Description of the task >> Without pictures, return the lines from the one containing "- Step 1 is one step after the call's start" through the last line of the data below, exactly.

Data excerpt >>
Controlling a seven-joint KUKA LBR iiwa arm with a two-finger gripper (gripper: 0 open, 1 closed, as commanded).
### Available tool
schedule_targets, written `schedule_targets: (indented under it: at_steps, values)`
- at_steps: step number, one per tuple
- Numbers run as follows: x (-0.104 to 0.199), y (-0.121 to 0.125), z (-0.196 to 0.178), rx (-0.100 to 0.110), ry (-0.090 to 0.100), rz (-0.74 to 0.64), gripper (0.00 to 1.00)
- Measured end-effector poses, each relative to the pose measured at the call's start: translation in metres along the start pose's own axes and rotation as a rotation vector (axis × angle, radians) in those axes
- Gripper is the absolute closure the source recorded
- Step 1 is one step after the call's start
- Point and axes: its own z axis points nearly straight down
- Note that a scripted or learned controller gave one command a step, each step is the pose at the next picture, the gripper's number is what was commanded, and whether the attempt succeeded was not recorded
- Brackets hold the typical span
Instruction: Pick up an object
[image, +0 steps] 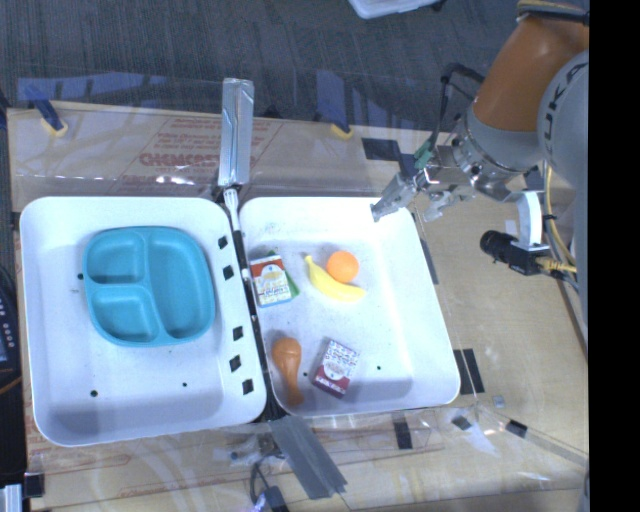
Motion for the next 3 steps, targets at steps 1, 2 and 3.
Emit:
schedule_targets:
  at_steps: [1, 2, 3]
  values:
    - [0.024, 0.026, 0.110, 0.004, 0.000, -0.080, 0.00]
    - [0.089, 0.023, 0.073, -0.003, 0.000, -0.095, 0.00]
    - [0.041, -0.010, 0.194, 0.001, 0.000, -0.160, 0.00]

Solution >>
- Step 1 is one step after the call's start
- Point and axes: its own z axis points nearly straight down
- Note that a scripted or learned controller gave one command a step, each step is the pose at the next picture, the gripper's number is what was commanded, and whether the attempt succeeded was not recorded
- Brackets hold the typical span
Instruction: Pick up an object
[image, +0 steps] 
Motion for the next 3 steps, targets at steps 1, 2 and 3.
Emit:
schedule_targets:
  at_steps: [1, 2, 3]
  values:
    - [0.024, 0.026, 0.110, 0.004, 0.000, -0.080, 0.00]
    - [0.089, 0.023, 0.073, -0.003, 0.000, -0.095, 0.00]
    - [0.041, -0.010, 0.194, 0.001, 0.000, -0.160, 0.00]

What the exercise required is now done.